As a rule, a rig is used to animate characters but this is a task that nobody at Studio Smak really likes to do. This is why the team looked for alternatives to make their lives easier and eventually stumbled across Mixamo, a rigging service provided by Adobe. “Considering the number of characters we were working with, this really saved our bacon! The models were uploaded, a rig was added automatically and Mocap data was added. Then the character was ready to do its thing,” remembers Thom Snels who, together with Ton Meijdam, makes up the Studio Smak team. “Other tasks such as combining a character’s various animations or creating seamless transitions between loops were done in Cinema 4D.”
“A real challenge was matching the perspective of the original painting,” says Thom. Bosch painted his pictures using a perspective common in the Middle Ages in which no real vanishing point exists. The individual elements look like they were simply stacked on top of one another. “To reproduce this perspective effect in our animation we used a camera with a parallel perspective. Each element was rendered individually and scaled accordingly in the compositing phase,” says Thom.
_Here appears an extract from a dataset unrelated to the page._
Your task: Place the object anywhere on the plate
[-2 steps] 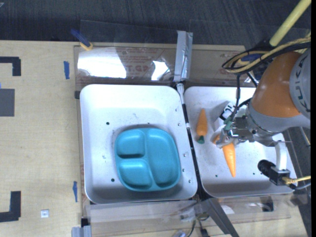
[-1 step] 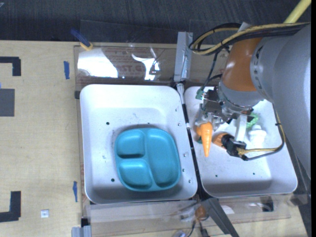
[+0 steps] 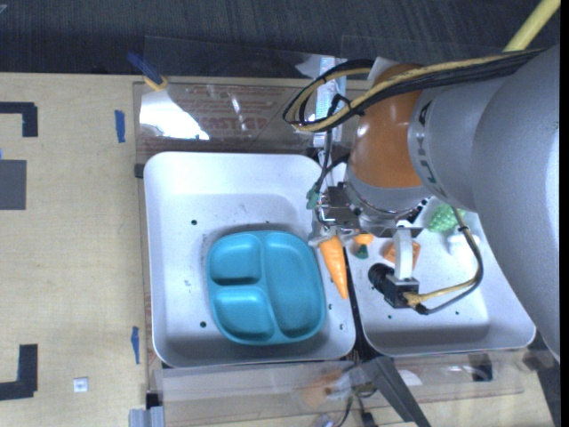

“We created these illustrations and the animation exclusively for MOTI (Museum Of The Image) and used just about every trick possible in the Cinema 4D book: Cloner objects to multiply individual elements, Effectors to create specific movements and character tools for the characters’ general movements.”
“Looking back all I see is the incredible amount of work we had to put into this project and that Cinema 4D never let us down,” remembers Thom.